**What is required**
Copy the records below without altering a single word.
(Records to use)
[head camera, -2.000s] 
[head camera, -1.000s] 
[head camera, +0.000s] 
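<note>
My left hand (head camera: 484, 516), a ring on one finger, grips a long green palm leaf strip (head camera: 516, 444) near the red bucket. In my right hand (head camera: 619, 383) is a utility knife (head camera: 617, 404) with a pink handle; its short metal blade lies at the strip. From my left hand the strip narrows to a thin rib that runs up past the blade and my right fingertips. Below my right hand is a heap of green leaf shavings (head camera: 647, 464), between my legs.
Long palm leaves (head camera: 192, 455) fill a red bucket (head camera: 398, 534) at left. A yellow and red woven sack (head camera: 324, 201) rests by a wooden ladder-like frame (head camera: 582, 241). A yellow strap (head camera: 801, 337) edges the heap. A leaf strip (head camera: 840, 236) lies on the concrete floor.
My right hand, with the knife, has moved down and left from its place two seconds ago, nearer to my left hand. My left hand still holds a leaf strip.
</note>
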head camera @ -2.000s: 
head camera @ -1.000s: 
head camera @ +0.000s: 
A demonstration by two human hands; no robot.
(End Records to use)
**Task output**
[head camera, -2.000s] 
[head camera, -1.000s] 
[head camera, +0.000s] 
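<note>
My left hand (head camera: 484, 516), a ring on one finger, grips a long green palm leaf strip (head camera: 516, 444) near the red bucket. In my right hand (head camera: 619, 383) is a utility knife (head camera: 617, 404) with a pink handle; its short metal blade lies at the strip. From my left hand the strip narrows to a thin rib that runs up past the blade and my right fingertips. Below my right hand is a heap of green leaf shavings (head camera: 647, 464), between my legs.
Long palm leaves (head camera: 192, 455) fill a red bucket (head camera: 398, 534) at left. A yellow and red woven sack (head camera: 324, 201) rests by a wooden ladder-like frame (head camera: 582, 241). A yellow strap (head camera: 801, 337) edges the heap. A leaf strip (head camera: 840, 236) lies on the concrete floor.
My right hand, with the knife, has moved down and left from its place two seconds ago, nearer to my left hand. My left hand still holds a leaf strip.
</note>
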head camera @ -2.000s: 
head camera @ -1.000s: 
head camera @ +0.000s: 
A demonstration by two human hands; no robot.

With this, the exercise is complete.